This is a tuneup release. It has a few tweaks, a little streamlining, but is pretty raceworthy to begin with. And the crew is fantastic.
Before we start our engines, I want to touch upon something from the previous model that needs emphasizing, because I’m getting reports of people reading things into it that aren’t there and I need to put the brakes on. I’d prefer not to fix it in policy, since the policy is correct, so we’re going to try to reinforce what’s there right now:
The Deck/Decklist Infraction treats three components separately – the deck, the sideboard, and the decklist, and when it talks about one, it’s talking specifically about that one. If it wants to talk about multiple, it calls them out individually.
It’s easy to see where the confusion stems from. There used to be a line in there that said “For this infraction, treat the sideboard as part of the deck”. But, that went away and is no longer the case. So, when it says “Cards that are obviously not part of the deck are ignored when determining deck legality,” it doesn’t apply to the sideboard, only the deck. Cards in a different sleeve in the sideboard remain, as always, problematic. This makes sense – I can swap a sleeve out on a sideboard card without alarming my opponent. Clearly I can’t do that for the deck. So, there was no policy change around sideboards. The rules were simply written to be more specific.
Now back to the racetrack…
I’ll bet most judges looked at Fabricate and thought “Nice mechanic, pretty straightforward.” Nope, it’s a pileup.
Fabricate is the very first time a trigger has used the “If you don’t” default templating to do something nice for the player. Consensus for the best option is steering towards making servos, but that’s templated as the punishment. This is going to come up a ton over the next six months, and the outcome under current rules is weird. You have to immediately make servos?
So, we’ve made a token effort to fix this. Now, the opponent gets to choose between “you get the default” and “nothing”. Odds are they’ll choose “nothing” for Fabricate and “bad for you” for all the other things that previously used this template, and nobody will even realize we had to change lanes.
Speaking of cards that are all over the track, there’s everyone’s favorite tentacled monster. Controlling a player has gone from a niche thing (that usually won you the game) to something that happens on a regular basis. So, if I control your turn, who is responsible for your triggers? It made sense to make it the controller of the turn, and now there’s a line in the Missed Trigger policy to that effect.
If you’re less focused on Standard and Limited and prefer a more vintage ride, you’ll probably find the new Hidden Card Error tweak to your liking. People have been asking for this for a while, but we wanted to wait until everyone had settled down with the current rules before introducing a twist. That time has come!
If the player who committed HCE previously had knowledge of the affected card, it’s returned to the old location, not shuffled in. So, for example, if I scry 2, leave both on top, then resolve a “draw a card” effect as “draw 3”, I’ll reveal my hand. The opponent will pick 2 cards, one to be shuffled in (since I didn’t know anything about the third card down) and one to be put back on top (since I did know about the second one). This cuts off a minor cheating possibility where if my hand was bad and I knew the top card of my library was bad, I could “draw it” and get a card deeper.
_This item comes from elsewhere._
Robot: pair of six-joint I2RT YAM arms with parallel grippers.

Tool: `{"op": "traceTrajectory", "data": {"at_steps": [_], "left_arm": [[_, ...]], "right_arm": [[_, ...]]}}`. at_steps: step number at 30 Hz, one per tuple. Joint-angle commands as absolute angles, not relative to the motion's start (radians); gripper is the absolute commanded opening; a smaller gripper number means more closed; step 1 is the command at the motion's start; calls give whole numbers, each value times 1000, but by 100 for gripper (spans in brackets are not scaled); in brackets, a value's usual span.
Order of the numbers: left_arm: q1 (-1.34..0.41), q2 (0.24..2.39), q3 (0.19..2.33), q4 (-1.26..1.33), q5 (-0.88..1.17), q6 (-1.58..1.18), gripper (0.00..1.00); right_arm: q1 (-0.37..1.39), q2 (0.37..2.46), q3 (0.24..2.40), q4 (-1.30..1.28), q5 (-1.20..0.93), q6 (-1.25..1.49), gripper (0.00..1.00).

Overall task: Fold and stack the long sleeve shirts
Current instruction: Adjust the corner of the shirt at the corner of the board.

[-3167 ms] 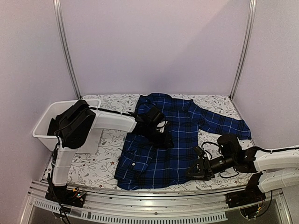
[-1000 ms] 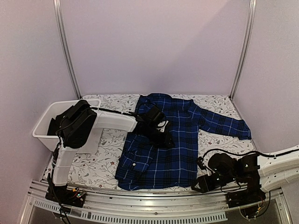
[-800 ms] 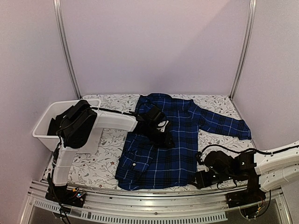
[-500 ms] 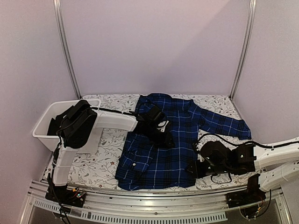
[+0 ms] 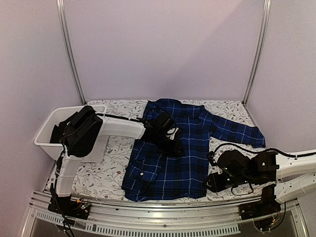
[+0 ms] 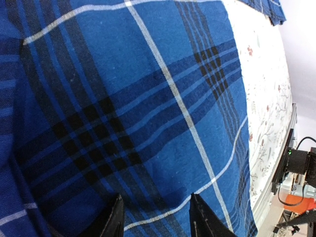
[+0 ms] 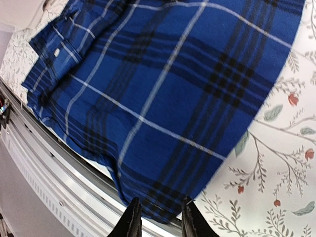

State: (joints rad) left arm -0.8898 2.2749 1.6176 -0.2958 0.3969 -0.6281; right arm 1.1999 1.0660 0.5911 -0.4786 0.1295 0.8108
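One long sleeve shirt (image 5: 168, 168), navy blue plaid with white lines, lies spread on the floral table cover, its left sleeve folded in and its right sleeve (image 5: 237, 130) stretched out to the right. My left gripper (image 5: 171, 144) rests on the shirt's middle; in the left wrist view its jaws (image 6: 157, 217) stand open over flat plaid cloth (image 6: 148, 98). My right gripper (image 5: 209, 183) is low at the shirt's near right hem corner. In the right wrist view that corner (image 7: 163, 205) lies between the gripper's (image 7: 160, 219) two fingers, which stand a little apart. No other shirt shows.
A white bin (image 5: 49, 129) stands at the left, partly behind the left arm. A metal rail (image 5: 148, 217) runs along the near table edge, just below the shirt's hem (image 7: 49, 163). Bare floral cover (image 7: 276, 163) lies to the right of the shirt.
My right gripper has moved from near the table's front edge up to the shirt's near right hem corner, and its jaws have narrowed. The left arm and the shirt have stayed still.
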Motion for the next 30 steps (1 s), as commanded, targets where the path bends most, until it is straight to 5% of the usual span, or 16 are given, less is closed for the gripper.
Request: {"op": "traceTrajectory", "data": {"at_steps": [1, 8, 24, 28, 30], "left_arm": [[-883, 2296, 1600, -304, 404, -613, 45], [-876, 2299, 1605, -302, 404, -615, 45], [-870, 2306, 1609, -307, 403, -615, 45], [-869, 2306, 1608, -305, 402, -616, 45], [-868, 2304, 1606, -304, 402, -616, 45]], "right_arm": [[1227, 979, 459, -479, 40, 809, 28], [1282, 1010, 408, -438, 87, 813, 30], [1347, 1282, 497, -284, 210, 798, 54], [1349, 1313, 514, -269, 215, 798, 53], [1349, 1320, 522, -282, 226, 801, 42]]}}
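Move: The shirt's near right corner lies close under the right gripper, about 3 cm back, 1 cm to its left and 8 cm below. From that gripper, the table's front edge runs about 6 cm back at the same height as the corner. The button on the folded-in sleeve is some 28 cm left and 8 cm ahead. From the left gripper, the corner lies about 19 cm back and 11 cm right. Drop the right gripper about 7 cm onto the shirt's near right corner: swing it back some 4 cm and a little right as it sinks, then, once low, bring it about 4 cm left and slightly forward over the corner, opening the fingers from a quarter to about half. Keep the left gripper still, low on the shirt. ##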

Remember that this only applies to a card where the owner knew the identity. If both players knew it, you can fix the game state naturally!
Over in the MTR pit, we have a change that looks pretty mild for now, but will accelerate in updates to come. People were very confused by the existence of “sanctioned, competitive events”. Did that mean that this rule didn’t apply to Regular REL? I’d been telling folks to treat “competitive” as just an adjective, and not a term with any meaning, but as I dug deeper I discovered that it was a technical term inside Wizards.
Turns out that there’s a naming collision; “Competitive” is how they internally refer to events that award Planeswalker Points per round. Yes, that meant FNM could be a Competitive Regular Standard event. That’s not confusing at all.
Either the name of the Rules Enforcement Level or the event type needed to change. After some discussion, we shifted gears. Now, events are divided up into Casual and Rated, with Rated further divided into Premier and non-Premier. Which means you now have Rated Regular Standard. So much better! Eventually, we’ll have better separation on the rules for Rated and Casual, and this is the first lap in making that happen.
There’s a few other stock tweaks. The deck/decklist downgrades have a bit more guidance and are no longer optional. How sets work in HCE got a clearer example. Oh, and did I mention that players are limited to one pile shuffle per randomization? It’s a start!
Thanks as always to all the people who sent in suggestions, including Charlotte Sable, Toby Hazes, Charles Featherer and Filipe Fernandes. Feedback is always welcome, even if it’s just racing stripes.